* YOUR ASSIGNMENT *
Produce an exact copy of all records below.

(SOURCE MATERIAL Opens)

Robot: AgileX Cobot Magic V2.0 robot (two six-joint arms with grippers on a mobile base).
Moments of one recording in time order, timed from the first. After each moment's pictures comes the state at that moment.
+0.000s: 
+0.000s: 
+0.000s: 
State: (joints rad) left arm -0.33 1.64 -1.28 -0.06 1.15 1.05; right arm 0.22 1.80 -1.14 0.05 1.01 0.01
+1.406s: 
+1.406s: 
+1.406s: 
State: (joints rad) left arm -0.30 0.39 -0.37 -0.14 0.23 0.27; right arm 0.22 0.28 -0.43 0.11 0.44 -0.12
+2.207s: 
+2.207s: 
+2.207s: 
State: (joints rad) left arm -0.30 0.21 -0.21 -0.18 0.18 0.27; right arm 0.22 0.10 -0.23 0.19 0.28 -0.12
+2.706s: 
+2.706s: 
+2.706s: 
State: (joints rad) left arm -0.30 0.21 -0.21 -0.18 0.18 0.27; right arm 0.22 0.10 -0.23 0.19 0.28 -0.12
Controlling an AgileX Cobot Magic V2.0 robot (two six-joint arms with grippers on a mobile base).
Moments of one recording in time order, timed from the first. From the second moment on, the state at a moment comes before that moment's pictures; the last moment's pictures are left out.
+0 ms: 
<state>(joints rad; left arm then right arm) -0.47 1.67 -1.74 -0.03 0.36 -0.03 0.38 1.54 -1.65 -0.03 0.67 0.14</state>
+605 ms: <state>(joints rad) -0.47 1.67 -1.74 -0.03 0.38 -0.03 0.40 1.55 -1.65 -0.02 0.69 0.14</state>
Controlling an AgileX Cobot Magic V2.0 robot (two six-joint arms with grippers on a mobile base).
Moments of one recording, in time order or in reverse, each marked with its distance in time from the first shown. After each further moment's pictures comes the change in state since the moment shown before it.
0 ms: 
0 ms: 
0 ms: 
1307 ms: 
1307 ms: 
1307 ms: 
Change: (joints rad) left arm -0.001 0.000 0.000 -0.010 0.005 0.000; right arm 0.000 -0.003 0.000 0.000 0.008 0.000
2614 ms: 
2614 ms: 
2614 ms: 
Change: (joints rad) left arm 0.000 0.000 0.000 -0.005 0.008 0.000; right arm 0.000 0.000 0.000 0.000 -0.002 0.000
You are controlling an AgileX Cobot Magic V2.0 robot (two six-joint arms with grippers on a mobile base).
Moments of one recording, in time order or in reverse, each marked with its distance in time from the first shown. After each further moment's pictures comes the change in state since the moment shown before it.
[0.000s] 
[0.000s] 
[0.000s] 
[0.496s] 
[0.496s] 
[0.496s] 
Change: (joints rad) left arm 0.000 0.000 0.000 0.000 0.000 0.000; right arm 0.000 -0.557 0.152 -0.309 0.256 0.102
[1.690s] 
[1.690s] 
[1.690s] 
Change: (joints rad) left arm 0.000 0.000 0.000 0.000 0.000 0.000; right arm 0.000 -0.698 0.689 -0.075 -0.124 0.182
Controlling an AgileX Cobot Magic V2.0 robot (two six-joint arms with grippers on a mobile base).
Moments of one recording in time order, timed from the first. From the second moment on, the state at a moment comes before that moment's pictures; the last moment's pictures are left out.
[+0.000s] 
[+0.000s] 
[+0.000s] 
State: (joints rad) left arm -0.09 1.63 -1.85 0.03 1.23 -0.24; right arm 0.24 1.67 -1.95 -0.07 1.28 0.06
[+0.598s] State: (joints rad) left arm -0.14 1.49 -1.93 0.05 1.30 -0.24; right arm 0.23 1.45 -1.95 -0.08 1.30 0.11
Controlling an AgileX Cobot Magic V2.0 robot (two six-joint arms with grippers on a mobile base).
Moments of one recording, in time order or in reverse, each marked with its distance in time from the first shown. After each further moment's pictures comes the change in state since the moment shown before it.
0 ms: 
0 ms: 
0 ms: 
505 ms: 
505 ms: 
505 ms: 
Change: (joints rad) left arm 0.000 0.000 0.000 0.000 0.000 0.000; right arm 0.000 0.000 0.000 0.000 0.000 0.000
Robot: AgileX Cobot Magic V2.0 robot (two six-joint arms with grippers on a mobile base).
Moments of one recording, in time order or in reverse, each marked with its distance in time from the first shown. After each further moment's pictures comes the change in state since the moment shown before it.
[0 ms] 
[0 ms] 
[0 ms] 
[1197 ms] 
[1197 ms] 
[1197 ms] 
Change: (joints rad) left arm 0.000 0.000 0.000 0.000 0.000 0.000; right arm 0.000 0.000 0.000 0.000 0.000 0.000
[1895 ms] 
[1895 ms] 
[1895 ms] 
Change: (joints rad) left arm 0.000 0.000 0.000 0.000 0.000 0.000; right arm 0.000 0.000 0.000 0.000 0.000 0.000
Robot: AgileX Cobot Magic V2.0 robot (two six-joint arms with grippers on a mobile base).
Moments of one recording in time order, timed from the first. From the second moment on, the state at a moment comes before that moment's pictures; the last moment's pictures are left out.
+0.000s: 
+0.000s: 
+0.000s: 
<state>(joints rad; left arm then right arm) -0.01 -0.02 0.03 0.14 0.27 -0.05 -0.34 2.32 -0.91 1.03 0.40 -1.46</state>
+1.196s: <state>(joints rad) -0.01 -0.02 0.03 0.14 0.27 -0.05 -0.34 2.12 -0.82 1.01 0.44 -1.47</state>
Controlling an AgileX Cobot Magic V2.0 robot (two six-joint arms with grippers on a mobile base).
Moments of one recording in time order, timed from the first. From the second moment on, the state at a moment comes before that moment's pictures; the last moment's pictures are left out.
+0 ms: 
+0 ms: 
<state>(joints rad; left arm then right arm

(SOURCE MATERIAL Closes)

* ANSWER BOX *
Robot: AgileX Cobot Magic V2.0 robot (two six-joint arms with grippers on a mobile base).
Moments of one recording in time order, timed from the first. After each moment's pictures comes the state at that moment.
+0.000s: 
+0.000s: 
+0.000s: 
State: (joints rad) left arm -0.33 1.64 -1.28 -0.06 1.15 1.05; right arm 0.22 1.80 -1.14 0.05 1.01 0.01
+1.406s: 
+1.406s: 
+1.406s: 
State: (joints rad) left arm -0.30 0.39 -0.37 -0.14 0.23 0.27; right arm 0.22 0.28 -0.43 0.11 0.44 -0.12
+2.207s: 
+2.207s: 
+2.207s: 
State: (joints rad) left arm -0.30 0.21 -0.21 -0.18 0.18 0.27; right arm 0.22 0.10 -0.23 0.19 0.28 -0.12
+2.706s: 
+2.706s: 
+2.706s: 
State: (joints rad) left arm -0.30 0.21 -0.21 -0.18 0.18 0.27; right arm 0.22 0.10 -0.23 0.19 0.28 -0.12
Controlling an AgileX Cobot Magic V2.0 robot (two six-joint arms with grippers on a mobile base).
Moments of one recording in time order, timed from the first. From the second moment on, the state at a moment comes before that moment's pictures; the last moment's pictures are left out.
+0 ms: 
<state>(joints rad; left arm then right arm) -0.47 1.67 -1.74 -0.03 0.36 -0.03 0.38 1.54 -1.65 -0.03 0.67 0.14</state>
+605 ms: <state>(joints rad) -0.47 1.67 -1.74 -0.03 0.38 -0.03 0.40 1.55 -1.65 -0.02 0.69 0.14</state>
Controlling an AgileX Cobot Magic V2.0 robot (two six-joint arms with grippers on a mobile base).
Moments of one recording, in time order or in reverse, each marked with its distance in time from the first shown. After each further moment's pictures comes the change in state since the moment shown before it.
0 ms: 
0 ms: 
0 ms: 
1307 ms: 
1307 ms: 
1307 ms: 
Change: (joints rad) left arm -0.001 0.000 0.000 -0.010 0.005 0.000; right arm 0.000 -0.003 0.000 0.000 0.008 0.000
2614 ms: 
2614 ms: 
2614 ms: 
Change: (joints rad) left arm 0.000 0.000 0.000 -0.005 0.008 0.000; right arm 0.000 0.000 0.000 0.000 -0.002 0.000
You are controlling an AgileX Cobot Magic V2.0 robot (two six-joint arms with grippers on a mobile base).
Moments of one recording, in time order or in reverse, each marked with its distance in time from the first shown. After each further moment's pictures comes the change in state since the moment shown before it.
[0.000s] 
[0.000s] 
[0.000s] 
[0.496s] 
[0.496s] 
[0.496s] 
Change: (joints rad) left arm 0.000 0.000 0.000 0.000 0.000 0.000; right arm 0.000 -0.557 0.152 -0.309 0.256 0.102
[1.690s] 
[1.690s] 
[1.690s] 
Change: (joints rad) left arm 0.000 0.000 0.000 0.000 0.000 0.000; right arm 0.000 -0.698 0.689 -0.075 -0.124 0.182
Controlling an AgileX Cobot Magic V2.0 robot (two six-joint arms with grippers on a mobile base).
Moments of one recording in time order, timed from the first. From the second moment on, the state at a moment comes before that moment's pictures; the last moment's pictures are left out.
[+0.000s] 
[+0.000s] 
[+0.000s] 
State: (joints rad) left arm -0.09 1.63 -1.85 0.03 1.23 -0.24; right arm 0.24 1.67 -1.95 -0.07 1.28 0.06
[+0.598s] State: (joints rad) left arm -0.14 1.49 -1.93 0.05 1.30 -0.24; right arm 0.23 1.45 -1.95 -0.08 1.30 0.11
Controlling an AgileX Cobot Magic V2.0 robot (two six-joint arms with grippers on a mobile base).
Moments of one recording, in time order or in reverse, each marked with its distance in time from the first shown. After each further moment's pictures comes the change in state since the moment shown before it.
0 ms: 
0 ms: 
0 ms: 
505 ms: 
505 ms: 
505 ms: 
Change: (joints rad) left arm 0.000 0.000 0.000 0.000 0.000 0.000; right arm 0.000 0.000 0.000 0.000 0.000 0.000
Robot: AgileX Cobot Magic V2.0 robot (two six-joint arms with grippers on a mobile base).
Moments of one recording, in time order or in reverse, each marked with its distance in time from the first shown. After each further moment's pictures comes the change in state since the moment shown before it.
[0 ms] 
[0 ms] 
[0 ms] 
[1197 ms] 
[1197 ms] 
[1197 ms] 
Change: (joints rad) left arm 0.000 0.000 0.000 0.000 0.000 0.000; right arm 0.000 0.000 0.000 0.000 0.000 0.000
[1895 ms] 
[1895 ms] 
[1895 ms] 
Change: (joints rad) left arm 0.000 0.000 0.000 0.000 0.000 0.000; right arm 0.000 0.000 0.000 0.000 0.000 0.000
Robot: AgileX Cobot Magic V2.0 robot (two six-joint arms with grippers on a mobile base).
Moments of one recording in time order, timed from the first. From the second moment on, the state at a moment comes before that moment's pictures; the last moment's pictures are left out.
+0.000s: 
+0.000s: 
+0.000s: 
<state>(joints rad; left arm then right arm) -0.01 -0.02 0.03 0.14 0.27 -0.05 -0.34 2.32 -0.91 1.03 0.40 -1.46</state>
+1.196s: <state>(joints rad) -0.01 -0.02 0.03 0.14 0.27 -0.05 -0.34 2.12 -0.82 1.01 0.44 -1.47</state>
Controlling an AgileX Cobot Magic V2.0 robot (two six-joint arms with grippers on a mobile base).
Moments of one recording in time order, timed from the first. From the second moment on, the state at a moment comes before that moment's pictures; the last moment's pictures are left out.
+0 ms: 
+0 ms: 
<state>(joints rad; left arm then right arm

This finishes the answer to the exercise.